Task description:
Spot each line in the data below containing "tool" and copy it.

#####

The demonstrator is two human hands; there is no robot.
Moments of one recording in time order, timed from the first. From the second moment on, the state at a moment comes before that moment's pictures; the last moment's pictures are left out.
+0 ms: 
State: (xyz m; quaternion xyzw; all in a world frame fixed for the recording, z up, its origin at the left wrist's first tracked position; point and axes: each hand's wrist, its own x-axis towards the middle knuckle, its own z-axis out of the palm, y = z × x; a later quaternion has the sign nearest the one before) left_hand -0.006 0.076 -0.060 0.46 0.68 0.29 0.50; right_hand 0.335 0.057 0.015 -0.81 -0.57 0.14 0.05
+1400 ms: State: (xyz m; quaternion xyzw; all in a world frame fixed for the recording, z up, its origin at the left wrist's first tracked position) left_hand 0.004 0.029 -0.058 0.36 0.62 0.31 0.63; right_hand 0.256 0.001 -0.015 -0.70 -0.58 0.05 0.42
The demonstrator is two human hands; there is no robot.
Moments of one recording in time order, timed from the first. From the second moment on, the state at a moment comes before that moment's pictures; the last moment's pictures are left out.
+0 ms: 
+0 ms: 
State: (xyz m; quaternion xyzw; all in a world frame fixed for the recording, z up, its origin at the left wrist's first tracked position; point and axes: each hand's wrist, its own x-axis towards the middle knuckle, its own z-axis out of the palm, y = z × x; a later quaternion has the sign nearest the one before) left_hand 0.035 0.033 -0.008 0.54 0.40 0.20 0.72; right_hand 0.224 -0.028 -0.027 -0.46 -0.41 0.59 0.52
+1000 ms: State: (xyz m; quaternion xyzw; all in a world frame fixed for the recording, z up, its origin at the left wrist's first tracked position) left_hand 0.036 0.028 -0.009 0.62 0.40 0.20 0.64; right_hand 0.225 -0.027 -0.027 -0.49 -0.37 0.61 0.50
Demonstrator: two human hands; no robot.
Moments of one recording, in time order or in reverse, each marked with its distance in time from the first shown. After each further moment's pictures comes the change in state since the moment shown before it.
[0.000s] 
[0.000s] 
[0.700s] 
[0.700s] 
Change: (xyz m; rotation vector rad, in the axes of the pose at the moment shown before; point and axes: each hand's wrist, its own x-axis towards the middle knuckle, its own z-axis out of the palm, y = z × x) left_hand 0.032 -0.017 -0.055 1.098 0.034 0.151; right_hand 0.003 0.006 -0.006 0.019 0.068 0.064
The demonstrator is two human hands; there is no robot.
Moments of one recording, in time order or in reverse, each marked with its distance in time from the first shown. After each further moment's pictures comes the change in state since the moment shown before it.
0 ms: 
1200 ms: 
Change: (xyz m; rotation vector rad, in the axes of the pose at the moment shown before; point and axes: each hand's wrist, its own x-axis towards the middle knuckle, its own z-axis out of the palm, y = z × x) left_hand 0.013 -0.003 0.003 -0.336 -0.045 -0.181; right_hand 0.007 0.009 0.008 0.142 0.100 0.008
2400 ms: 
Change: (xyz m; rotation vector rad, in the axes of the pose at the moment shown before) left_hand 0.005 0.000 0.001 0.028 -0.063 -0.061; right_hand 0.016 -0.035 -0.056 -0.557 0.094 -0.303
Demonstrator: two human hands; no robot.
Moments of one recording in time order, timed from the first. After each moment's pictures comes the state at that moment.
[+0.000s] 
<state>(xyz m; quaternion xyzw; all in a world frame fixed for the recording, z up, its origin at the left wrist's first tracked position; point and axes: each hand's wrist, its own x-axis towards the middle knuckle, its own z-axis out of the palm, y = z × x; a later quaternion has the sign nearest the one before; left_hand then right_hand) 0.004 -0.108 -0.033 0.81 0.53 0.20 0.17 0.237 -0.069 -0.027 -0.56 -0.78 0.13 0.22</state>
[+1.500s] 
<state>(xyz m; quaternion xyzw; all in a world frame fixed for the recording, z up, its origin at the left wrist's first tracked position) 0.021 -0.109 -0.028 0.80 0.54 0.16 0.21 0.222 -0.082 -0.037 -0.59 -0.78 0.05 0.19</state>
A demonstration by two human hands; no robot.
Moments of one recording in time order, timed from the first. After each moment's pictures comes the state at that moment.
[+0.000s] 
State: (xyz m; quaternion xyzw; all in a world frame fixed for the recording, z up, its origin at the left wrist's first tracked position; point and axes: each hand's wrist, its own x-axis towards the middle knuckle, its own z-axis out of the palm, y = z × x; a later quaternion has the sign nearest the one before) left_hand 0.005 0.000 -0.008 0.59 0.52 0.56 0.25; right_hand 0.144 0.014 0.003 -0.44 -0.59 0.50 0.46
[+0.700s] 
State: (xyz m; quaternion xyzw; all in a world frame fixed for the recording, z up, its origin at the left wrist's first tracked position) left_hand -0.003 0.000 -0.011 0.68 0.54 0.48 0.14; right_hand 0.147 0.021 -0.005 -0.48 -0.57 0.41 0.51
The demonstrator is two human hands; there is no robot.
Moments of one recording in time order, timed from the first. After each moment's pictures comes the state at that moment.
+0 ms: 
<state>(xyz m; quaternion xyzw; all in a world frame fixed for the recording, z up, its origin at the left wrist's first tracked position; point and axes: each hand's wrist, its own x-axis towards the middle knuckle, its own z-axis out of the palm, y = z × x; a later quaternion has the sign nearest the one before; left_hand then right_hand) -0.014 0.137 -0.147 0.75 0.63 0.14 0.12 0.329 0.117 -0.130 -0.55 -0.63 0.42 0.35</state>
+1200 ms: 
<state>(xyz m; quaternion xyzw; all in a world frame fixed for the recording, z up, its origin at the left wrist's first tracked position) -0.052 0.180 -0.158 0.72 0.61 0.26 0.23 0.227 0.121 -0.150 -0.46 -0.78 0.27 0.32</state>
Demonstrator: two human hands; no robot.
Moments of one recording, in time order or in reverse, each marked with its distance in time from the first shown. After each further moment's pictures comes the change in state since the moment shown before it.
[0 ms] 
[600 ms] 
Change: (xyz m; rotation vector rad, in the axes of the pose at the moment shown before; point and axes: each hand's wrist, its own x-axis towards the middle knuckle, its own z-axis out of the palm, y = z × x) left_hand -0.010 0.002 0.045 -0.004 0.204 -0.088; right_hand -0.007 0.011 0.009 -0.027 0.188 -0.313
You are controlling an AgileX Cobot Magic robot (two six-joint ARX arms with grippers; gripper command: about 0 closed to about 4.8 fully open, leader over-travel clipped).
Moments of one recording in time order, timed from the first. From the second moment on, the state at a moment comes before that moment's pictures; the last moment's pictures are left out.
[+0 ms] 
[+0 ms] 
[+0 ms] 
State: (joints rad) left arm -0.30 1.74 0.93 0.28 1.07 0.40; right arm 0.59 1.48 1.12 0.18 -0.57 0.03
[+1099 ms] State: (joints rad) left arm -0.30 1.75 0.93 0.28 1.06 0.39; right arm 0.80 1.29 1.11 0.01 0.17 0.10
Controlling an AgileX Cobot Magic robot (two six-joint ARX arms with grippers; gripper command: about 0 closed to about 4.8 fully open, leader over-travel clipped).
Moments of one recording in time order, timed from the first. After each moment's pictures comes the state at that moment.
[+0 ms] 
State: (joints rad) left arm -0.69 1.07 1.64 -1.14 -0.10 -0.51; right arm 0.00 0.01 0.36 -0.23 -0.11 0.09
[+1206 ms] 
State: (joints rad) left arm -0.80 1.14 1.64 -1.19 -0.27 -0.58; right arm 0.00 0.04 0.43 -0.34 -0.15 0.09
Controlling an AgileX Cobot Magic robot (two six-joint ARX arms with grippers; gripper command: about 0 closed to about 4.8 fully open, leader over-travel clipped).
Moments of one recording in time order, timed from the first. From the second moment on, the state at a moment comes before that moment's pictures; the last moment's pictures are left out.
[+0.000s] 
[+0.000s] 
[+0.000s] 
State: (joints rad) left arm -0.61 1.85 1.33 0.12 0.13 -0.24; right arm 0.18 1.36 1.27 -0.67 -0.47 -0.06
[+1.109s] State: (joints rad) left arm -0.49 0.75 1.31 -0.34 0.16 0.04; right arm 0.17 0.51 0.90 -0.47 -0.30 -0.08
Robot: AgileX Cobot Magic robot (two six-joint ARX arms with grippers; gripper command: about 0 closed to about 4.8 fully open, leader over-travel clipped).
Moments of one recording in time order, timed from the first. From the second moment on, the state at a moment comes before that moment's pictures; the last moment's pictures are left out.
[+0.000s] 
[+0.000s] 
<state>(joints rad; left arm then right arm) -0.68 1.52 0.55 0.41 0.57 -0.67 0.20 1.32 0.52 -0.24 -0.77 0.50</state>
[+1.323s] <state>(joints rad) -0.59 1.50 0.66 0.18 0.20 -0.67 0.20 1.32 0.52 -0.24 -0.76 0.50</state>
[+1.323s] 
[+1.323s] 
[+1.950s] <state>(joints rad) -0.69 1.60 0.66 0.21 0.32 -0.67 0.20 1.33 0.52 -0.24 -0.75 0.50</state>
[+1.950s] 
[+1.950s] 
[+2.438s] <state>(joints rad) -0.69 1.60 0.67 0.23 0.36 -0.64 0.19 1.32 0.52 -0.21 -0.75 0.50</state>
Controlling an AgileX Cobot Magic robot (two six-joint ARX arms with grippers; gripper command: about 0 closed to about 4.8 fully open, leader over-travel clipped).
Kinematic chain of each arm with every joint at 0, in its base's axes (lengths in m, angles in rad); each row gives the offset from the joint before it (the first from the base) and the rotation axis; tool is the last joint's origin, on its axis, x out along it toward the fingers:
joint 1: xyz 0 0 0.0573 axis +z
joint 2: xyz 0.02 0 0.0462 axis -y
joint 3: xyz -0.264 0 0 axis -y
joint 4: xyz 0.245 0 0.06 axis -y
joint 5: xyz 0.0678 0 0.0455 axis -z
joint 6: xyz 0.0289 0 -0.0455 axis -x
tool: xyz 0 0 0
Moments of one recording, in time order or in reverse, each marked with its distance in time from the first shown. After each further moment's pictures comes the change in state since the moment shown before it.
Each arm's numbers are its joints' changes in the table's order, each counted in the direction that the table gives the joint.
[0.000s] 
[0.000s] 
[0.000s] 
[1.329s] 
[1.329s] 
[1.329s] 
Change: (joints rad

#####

Exercise output:
Kinematic chain of each arm with every joint at 0, in its base's axes (lengths in m, angles in rad); each row gives the offset from the joint before it (the first from the base) and the rotation axis; tool is the last joint's origin, on its axis, x out along it toward the fingers:
tool: xyz 0 0 0

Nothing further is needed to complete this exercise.